• TASK: Nothing outside the range is wanted. Repeat exactly the lines below from the one with "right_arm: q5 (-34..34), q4" through the one with "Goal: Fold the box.".

• RECORDS:
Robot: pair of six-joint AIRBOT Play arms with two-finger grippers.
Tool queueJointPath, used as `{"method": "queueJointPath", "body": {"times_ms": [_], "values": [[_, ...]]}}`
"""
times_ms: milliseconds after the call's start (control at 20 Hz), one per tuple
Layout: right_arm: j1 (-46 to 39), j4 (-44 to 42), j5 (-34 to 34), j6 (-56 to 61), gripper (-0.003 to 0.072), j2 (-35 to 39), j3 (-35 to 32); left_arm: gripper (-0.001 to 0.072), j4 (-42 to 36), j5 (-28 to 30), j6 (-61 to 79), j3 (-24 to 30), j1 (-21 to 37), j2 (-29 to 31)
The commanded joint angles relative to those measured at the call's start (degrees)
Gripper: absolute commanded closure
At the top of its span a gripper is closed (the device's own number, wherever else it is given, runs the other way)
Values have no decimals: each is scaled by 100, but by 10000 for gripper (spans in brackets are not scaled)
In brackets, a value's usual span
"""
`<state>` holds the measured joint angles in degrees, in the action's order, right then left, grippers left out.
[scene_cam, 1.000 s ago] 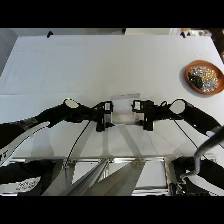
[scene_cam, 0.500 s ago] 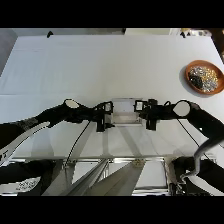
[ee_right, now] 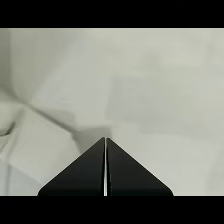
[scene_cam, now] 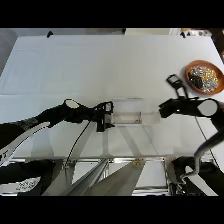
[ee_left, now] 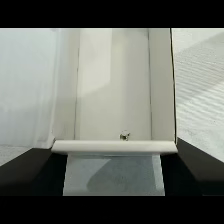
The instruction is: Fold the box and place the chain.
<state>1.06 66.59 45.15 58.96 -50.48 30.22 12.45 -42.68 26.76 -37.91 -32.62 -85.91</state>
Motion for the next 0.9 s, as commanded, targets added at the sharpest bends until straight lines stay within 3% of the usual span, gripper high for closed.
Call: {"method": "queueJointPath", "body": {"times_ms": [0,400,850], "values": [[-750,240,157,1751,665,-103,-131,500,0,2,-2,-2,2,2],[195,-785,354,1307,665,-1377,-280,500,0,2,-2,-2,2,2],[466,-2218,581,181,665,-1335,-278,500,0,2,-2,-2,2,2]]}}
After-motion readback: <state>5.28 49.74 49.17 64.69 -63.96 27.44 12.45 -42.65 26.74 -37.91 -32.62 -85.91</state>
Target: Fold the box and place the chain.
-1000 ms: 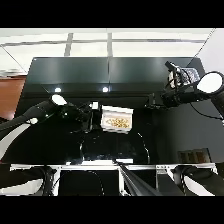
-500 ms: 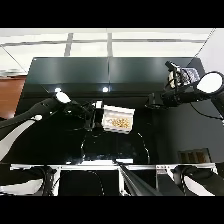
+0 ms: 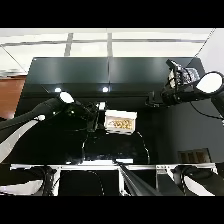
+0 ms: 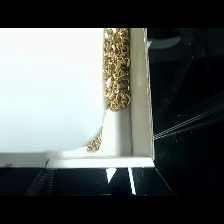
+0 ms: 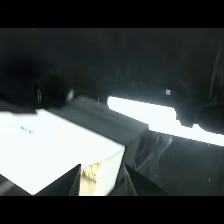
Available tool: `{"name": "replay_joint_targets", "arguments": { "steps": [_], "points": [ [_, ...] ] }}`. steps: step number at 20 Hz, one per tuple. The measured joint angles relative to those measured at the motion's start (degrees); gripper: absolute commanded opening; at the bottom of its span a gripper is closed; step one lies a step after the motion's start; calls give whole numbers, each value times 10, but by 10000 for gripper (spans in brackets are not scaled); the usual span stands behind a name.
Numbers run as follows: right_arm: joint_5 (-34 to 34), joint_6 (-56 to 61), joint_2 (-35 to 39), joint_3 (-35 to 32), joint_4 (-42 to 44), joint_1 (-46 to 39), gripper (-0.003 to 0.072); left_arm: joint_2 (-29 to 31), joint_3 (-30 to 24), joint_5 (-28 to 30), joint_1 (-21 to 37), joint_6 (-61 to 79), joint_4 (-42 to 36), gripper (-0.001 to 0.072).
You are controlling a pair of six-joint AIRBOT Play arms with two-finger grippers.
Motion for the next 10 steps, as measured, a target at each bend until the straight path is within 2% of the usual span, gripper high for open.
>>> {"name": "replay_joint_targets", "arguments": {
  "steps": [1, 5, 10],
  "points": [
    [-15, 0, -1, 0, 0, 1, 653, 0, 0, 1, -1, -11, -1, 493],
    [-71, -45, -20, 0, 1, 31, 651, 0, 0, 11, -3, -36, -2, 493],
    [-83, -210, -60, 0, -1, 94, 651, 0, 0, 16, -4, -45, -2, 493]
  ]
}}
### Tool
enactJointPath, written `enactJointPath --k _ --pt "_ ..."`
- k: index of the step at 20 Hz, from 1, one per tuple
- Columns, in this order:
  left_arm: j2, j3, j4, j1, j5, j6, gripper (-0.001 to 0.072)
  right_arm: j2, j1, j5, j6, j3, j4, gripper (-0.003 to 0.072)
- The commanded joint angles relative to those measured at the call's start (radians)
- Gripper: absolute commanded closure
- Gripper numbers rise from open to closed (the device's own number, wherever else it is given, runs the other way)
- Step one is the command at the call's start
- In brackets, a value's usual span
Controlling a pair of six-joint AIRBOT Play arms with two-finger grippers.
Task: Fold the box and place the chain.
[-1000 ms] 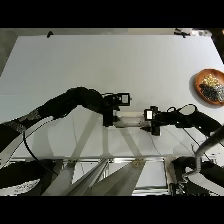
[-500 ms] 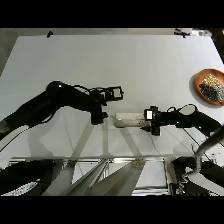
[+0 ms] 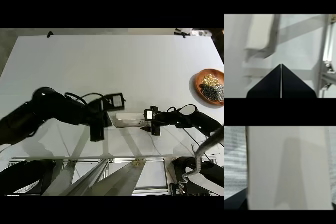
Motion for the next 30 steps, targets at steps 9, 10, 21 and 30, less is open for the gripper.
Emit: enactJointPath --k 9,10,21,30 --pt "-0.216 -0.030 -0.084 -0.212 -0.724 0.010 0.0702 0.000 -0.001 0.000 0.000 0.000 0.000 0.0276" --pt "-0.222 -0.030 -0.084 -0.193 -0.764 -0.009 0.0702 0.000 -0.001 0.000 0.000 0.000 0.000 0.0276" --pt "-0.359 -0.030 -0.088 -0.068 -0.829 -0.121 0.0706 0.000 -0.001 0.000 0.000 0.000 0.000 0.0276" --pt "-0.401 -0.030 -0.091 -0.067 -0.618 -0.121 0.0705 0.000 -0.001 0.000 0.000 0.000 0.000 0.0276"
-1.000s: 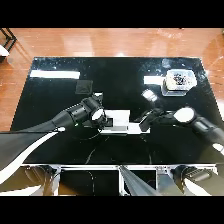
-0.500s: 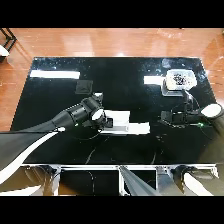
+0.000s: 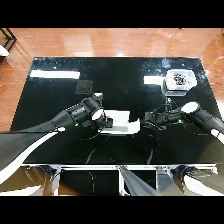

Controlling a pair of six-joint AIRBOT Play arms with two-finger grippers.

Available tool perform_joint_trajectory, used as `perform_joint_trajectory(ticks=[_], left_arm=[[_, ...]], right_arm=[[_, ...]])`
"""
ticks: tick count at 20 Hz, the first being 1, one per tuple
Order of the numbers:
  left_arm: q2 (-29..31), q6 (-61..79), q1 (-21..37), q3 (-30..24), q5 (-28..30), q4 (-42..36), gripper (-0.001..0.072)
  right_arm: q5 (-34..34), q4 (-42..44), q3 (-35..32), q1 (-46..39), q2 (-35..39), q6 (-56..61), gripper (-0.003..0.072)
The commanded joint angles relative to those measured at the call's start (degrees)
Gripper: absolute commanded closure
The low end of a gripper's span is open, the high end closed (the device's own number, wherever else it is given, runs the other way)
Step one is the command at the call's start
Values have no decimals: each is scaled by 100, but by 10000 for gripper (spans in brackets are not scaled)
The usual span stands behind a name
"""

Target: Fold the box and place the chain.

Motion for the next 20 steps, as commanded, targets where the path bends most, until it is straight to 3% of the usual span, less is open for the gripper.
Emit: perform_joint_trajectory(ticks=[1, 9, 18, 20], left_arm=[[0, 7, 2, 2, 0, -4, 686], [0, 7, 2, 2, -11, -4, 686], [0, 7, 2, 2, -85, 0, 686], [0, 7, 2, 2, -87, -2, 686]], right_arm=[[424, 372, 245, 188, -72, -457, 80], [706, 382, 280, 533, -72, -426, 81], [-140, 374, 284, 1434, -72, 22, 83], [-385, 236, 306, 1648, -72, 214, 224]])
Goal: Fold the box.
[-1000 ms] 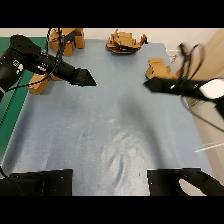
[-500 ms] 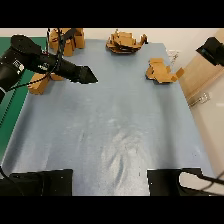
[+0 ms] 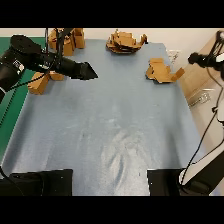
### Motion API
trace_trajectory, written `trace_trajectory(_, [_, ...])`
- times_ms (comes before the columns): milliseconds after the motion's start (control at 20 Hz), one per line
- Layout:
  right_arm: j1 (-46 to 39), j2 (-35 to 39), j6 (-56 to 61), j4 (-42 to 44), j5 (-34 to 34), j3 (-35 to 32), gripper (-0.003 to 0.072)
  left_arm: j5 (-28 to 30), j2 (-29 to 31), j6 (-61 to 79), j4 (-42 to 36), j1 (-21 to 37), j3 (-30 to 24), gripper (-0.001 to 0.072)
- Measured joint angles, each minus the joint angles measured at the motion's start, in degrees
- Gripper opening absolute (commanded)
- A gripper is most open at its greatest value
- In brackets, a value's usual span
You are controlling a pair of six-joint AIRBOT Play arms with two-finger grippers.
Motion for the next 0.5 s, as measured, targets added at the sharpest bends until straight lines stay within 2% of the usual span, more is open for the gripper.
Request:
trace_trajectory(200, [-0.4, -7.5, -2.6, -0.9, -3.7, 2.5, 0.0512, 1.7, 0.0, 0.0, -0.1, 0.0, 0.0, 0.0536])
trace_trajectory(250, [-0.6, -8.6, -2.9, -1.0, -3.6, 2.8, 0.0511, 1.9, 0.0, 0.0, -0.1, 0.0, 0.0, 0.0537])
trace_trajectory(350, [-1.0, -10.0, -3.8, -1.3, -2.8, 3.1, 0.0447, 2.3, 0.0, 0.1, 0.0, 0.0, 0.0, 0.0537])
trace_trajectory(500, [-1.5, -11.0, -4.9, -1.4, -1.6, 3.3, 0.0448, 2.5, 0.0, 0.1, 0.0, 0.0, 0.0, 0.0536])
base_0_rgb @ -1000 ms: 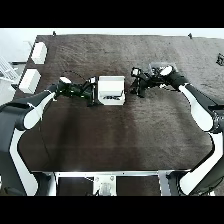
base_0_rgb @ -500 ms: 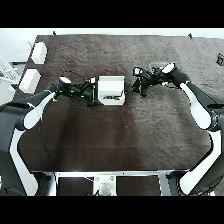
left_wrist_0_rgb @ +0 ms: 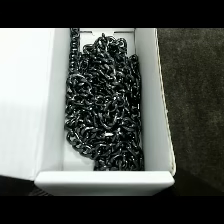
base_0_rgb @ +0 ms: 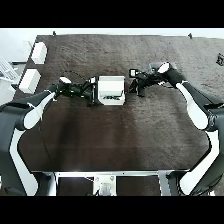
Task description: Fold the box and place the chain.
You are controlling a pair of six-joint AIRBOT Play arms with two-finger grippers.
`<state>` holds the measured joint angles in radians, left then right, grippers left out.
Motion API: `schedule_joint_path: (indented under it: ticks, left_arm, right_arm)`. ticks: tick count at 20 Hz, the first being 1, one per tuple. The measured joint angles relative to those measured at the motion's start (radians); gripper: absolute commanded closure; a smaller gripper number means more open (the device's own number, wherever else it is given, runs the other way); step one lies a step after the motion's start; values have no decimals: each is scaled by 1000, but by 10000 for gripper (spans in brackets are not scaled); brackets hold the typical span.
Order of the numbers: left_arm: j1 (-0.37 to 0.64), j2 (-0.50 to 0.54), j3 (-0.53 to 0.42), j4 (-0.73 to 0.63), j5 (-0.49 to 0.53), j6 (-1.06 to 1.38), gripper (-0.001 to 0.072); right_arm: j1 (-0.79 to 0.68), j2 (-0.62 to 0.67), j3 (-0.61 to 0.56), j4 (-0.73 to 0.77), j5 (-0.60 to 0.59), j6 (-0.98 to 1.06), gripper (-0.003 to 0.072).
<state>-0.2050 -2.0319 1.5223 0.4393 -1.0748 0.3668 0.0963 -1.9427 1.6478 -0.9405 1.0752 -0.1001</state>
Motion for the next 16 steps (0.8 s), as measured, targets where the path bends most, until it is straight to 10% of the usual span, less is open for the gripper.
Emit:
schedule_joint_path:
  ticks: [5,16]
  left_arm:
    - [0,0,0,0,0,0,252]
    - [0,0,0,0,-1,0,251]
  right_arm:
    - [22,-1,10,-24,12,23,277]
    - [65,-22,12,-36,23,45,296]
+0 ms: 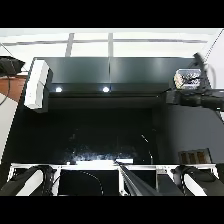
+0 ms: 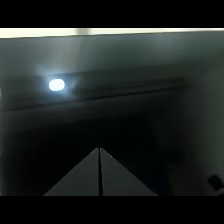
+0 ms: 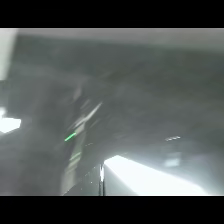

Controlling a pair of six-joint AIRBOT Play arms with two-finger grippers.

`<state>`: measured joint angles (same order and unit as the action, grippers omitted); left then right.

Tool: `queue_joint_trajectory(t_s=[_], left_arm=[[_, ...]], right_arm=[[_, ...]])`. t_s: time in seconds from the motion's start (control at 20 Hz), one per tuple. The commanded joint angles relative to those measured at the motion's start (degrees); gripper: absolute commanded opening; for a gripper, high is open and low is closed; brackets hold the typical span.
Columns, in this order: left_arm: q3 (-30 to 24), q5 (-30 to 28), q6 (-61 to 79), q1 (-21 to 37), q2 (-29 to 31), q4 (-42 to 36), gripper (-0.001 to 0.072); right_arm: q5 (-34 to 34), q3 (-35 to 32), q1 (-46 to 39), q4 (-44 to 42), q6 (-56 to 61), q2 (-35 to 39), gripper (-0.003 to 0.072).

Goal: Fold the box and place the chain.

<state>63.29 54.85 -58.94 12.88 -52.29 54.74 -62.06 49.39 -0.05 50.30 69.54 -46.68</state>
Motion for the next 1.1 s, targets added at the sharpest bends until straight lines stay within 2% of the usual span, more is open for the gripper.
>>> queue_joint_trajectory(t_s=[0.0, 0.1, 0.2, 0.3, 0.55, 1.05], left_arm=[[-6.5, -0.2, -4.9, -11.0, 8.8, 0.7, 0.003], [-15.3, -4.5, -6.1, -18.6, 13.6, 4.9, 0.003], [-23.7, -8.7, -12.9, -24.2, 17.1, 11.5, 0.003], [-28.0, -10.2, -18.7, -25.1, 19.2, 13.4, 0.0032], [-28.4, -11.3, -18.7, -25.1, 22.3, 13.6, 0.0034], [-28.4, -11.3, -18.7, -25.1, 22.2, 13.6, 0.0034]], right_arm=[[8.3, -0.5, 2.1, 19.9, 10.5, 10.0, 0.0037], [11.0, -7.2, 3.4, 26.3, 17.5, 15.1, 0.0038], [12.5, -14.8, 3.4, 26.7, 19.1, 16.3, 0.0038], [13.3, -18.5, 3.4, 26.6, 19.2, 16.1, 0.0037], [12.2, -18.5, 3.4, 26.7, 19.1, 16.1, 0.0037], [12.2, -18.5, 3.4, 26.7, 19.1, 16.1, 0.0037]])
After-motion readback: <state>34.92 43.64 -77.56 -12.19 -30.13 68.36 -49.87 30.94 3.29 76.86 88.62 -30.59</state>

• ANSWER TO THE PROBLEM:
  right_arm: q5 (-34..34), q4 (-42..44), q3 (-35..32), q1 (-46..39), q2 (-35..39), q6 (-56..61), gripper (-0.003..0.072)
The commanded joint angles relative to those measured at the call's start (degrees)
Gripper: absolute commanded closure
The low end of a gripper's span is open, the high end closed (the device's own number, wherever else it is given, runs the other way)
Step one is the command at the call's start
Values have no decimals: each is scaled by 100, but by 10000 for gripper (spans in brackets are not scaled)
The usual span stands behind a name
"""

Target: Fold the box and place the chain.

Motion for the next 20 steps, as commanded, targets where the path bends most, until it is straight to 3% of the usual span, less is open for the gripper.
Emit: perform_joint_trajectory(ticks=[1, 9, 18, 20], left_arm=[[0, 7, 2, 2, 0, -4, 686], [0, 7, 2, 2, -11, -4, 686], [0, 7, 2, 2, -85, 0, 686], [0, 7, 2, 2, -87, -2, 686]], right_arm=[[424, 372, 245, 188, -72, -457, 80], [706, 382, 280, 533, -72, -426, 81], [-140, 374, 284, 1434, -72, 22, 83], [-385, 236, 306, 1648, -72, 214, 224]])
Goal: Fold the box.

This exercise has been answered in full.